— Work required —
Produce an exact copy of the first line of the data below and each line after it, please, up to and including the one with "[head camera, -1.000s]".

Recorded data
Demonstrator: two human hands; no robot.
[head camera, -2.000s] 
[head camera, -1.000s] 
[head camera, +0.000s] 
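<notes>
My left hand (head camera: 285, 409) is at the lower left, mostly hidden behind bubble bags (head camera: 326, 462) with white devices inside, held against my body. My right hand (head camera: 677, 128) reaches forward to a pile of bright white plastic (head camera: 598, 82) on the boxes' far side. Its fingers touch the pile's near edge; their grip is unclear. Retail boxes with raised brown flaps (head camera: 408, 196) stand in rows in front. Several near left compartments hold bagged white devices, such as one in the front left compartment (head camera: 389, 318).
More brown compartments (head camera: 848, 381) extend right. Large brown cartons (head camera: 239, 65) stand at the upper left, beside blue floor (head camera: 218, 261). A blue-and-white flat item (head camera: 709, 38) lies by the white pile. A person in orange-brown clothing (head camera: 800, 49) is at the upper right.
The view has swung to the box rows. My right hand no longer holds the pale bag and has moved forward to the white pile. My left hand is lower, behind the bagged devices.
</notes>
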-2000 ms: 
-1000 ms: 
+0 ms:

— Task output —
Demonstrator: two human hands; no robot.
[head camera, -2.000s] 
[head camera, -1.000s] 

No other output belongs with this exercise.